Никита махнул рукой:

– Как поставим, так и снимем, в первый раз, что ли? Большое дело. Нам, братцы, важно не то, что они по телефону говорят, а то, о чем они между собой тереть будут. Учти, Женька: главное – это кабинеты Бурмистрова и Рудина.

– Постараемся, – кивнул Платонов.

Никита повернулся к Рудику, поинтересовался:

– Частоты проверил? Помехи не полезут в неподходящий момент?

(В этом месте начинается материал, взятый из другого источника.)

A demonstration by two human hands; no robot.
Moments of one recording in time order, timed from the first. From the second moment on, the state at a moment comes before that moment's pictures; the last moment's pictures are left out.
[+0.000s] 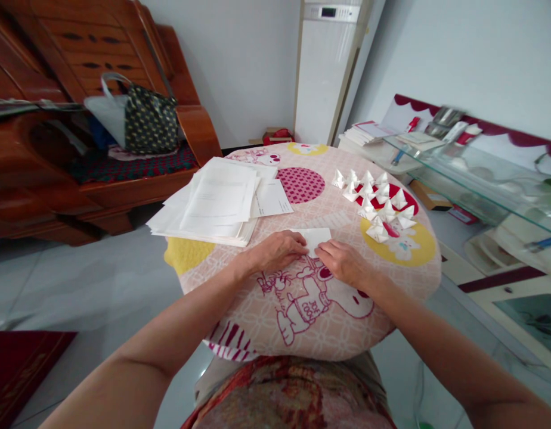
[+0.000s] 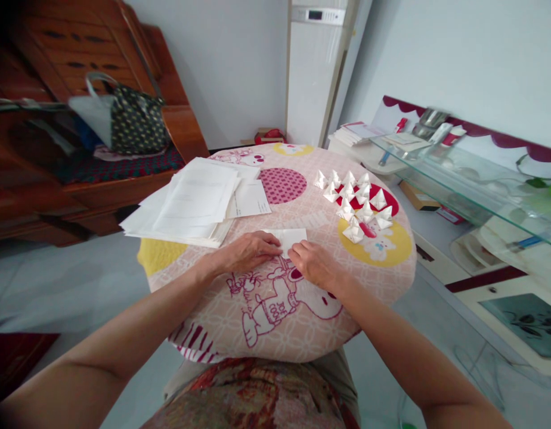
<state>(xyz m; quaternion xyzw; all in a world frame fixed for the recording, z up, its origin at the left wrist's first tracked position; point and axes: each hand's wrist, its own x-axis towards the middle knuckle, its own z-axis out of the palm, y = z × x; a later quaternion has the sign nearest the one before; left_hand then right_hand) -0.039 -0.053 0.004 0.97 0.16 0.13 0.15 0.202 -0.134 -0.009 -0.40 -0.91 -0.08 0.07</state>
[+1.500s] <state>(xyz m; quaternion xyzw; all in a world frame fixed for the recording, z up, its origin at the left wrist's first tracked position) -0.043 -0.070 0.008 0.95 0.17 0.16 0.19 0.190 -0.061 0.000 -0.54 -0.79 0.15 0.23</state>
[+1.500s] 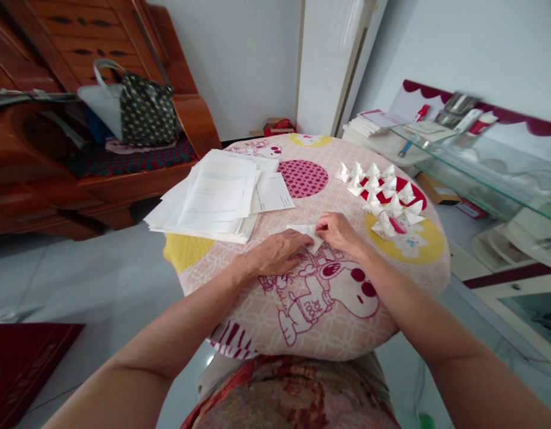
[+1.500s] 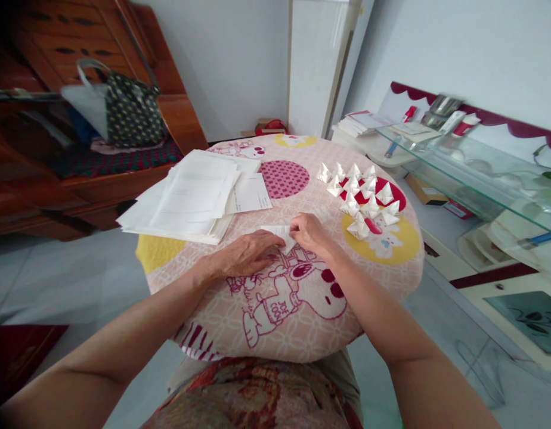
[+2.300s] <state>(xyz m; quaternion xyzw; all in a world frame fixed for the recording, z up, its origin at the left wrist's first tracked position) -0.040 -0.072 0.004 0.97 0.17 0.11 0.12 0.190 -0.063 0.001 -0.54 -0.80 0.14 0.23</state>
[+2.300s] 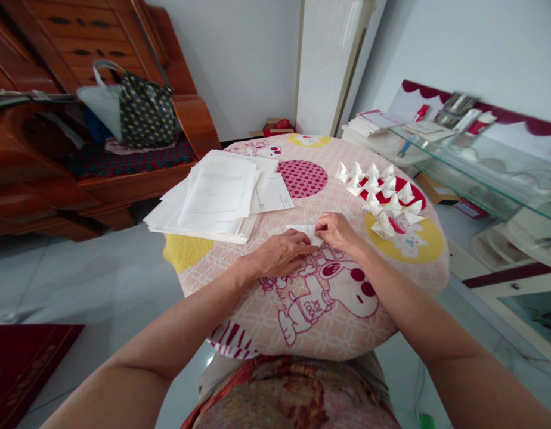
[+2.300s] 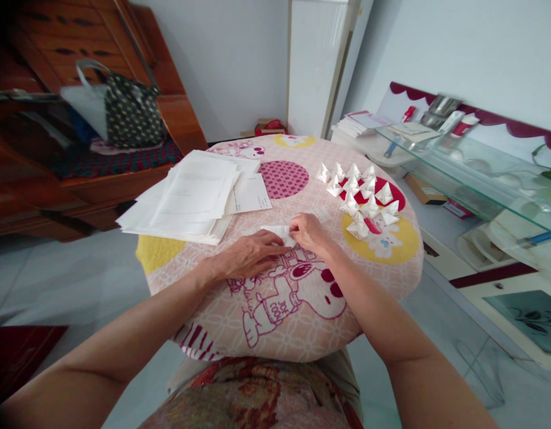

– Обижаешь, товарищ Орел, – проворчал худощавый Рудик, – и определенно нам с Джексоном не доверяешь. У нас все, как в гомеопатической аптеке.

– Ну ладно, время. Двинули, мужики, потихоньку, – скомандовал Никита Джексону и Платонову.

– Ни пуха, – сказал Русанов, на что оба, не сговариваясь, хором ответили:

– К черту!

– Только ты, Джексон, уж постарайся по микрофону не очень там хлопать, ладно? – попросил на прощание Рудик. – А то в прошлый раз у меня уши чуть не отвалились.

– А ты их руками придерживай, – ухмыльнулся Женька.

Уже открывая заднюю дверцу машины, он повернулся к Русанову:

– Можешь передать соседям, что мы почапали.

Помахивая чемоданчиками, Джексон и Платонов бодро выскочили из микроавтобуса. Рудик мигом захлопнул за ними дверь, а Русанов взял в руки рацию и негромко сказал в микрофон:

– Заир, это Второй. Как слышишь меня?

– Слышу, Второй, слышу, – зазвучал спокойный бас сидевшего во втором микроавтобусе командира «физиков». – Ну что там у вас?

– Они пошли. А у вас как?

В микрофоне послышался приглушенный смех:

– Ты, парень, никогда не пробовал залезть в парную в тулупе и валенках?